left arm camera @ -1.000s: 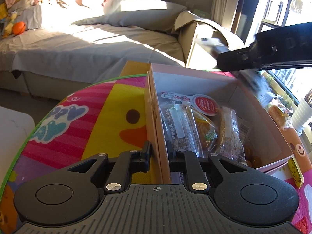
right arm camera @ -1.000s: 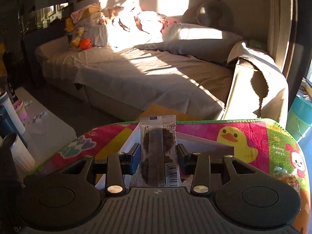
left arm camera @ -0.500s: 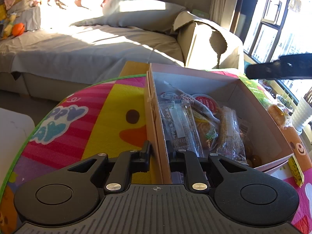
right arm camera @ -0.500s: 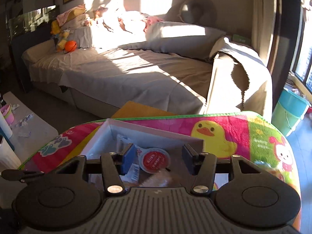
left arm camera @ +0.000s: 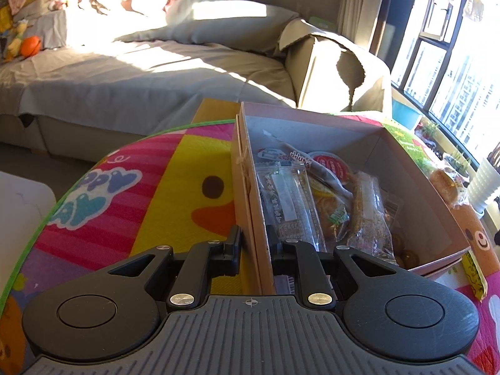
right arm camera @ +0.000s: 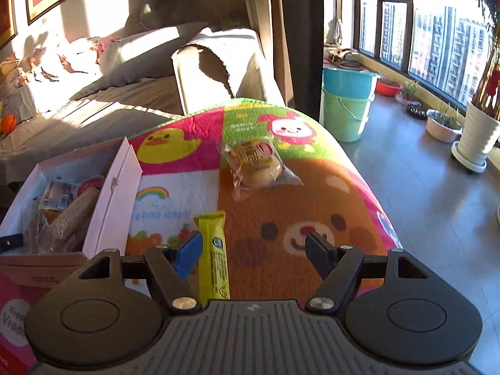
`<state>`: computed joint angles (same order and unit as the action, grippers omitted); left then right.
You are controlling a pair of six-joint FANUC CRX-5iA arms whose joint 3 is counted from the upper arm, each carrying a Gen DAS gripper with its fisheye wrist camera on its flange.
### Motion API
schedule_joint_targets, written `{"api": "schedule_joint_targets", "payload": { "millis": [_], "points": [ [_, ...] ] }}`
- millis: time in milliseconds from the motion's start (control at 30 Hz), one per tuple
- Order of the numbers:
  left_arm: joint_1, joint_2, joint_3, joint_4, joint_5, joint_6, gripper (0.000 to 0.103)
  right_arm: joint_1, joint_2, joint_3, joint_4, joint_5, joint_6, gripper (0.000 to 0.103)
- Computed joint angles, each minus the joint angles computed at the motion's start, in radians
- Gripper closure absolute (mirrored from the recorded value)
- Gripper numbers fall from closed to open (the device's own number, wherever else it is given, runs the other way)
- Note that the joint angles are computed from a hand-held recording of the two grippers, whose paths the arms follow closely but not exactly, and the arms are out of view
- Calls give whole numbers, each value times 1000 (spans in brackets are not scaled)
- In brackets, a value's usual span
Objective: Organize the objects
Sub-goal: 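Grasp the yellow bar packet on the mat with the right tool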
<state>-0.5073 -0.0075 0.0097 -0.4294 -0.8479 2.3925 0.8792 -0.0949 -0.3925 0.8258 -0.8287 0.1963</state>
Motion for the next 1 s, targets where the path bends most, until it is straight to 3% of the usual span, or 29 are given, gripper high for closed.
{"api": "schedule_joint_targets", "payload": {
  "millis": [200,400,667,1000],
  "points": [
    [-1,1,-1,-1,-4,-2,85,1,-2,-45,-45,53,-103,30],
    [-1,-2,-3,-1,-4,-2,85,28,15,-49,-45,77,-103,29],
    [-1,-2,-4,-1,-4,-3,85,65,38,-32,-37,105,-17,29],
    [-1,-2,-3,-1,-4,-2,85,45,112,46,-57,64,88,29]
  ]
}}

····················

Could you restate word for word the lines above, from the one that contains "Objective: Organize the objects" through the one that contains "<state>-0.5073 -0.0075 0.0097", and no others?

(PROBLEM SOLUTION):
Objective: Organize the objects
Sub-goal: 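Grasp the yellow bar packet on the mat with the right tool
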<state>-0.5073 -0.0075 0.0097 -0.4294 -0.8479 2.3925 0.8792 -0.0949 -0.3925 0.8258 -0.8287 0.1963</state>

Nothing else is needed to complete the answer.